El mecanismo central del nuevo compuesto utiliza oxicluro de litio (Li3OCl) para inducir una reacción de deshidrofluorinación con el PVDF, generando enlaces químicos más fuertes entre las fases orgánica e inorgánica del material. Esto permite que los iones de litio se desplacen con mayor velocidad y menor resistencia, lo que se traduce directamente en mejor conductividad iónica y mayor estabilidad electroquímica. A diferencia de los electrolitos sólidos convencionales a base de sulfuro —conocidos por su fragilidad y dificultad de integración—, este enfoque de gel híbrido busca equilibrar rendimiento y manufacturabilidad, dos variables críticas para cualquier decisión de inversión en infraestructura energética.
Para los equipos directivos que monitorean la transición energética, el contexto competitivo es relevante: otros actores en el sector han alcanzado tasas de retención superiores al 95% tras más de 1,000 ciclos, lo que indica que este electrolito aún no representa el estándar de referencia de la industria, pero sí una dirección técnica viable.
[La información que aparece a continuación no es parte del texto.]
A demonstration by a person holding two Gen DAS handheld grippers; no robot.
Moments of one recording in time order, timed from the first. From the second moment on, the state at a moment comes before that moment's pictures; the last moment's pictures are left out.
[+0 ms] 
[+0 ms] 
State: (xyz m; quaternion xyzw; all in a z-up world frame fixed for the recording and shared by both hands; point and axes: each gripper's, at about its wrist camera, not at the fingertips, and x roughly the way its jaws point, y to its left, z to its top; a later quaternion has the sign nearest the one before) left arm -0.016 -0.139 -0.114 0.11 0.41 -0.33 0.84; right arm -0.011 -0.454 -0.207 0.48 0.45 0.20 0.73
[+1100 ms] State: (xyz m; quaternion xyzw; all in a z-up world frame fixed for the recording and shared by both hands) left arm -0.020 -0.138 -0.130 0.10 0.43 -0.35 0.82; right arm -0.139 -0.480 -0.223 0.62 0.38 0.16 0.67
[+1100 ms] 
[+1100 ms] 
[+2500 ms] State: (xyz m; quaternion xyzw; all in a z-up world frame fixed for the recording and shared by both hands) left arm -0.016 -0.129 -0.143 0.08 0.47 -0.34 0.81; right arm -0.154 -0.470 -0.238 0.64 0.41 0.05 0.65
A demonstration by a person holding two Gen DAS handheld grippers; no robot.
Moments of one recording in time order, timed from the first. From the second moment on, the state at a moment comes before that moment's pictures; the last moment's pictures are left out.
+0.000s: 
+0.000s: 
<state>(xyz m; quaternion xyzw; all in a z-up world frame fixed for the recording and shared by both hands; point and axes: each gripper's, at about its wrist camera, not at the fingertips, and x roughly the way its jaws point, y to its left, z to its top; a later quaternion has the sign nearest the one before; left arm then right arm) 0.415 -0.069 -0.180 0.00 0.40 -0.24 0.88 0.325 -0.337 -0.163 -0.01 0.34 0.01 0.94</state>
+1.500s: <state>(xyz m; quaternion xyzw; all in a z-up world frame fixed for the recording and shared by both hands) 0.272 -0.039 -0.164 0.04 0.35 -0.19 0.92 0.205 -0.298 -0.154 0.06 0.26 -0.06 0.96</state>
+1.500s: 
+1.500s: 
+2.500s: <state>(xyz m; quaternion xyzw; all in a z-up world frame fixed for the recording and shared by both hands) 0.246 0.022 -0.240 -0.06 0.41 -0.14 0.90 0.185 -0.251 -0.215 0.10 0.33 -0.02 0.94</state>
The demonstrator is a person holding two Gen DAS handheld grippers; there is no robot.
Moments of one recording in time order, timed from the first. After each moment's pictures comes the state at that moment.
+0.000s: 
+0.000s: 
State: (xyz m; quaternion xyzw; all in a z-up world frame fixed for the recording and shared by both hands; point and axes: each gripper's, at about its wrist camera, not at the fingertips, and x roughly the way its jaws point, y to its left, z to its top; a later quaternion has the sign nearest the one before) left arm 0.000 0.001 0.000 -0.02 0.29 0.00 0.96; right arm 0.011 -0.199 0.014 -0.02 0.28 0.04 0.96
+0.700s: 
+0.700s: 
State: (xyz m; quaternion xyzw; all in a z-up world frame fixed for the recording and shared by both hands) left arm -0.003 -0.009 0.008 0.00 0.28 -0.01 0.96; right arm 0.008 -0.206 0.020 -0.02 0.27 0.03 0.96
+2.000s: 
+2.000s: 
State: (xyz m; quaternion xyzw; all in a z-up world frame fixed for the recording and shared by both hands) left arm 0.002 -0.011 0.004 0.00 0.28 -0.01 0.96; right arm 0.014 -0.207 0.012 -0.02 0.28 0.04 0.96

En paralelo, fabricantes automotrices como Changan Automobile ya tienen programadas pruebas con baterías de estado sólido que prometen autonomías superiores a 1,000 km, lo que anticipa presión competitiva sobre las cadenas de suministro de movilidad eléctrica en mercados emergentes, incluidos México y América Latina. Entorno seguirá documentando los avances en almacenamiento energético con implicaciones directas para la industria regional.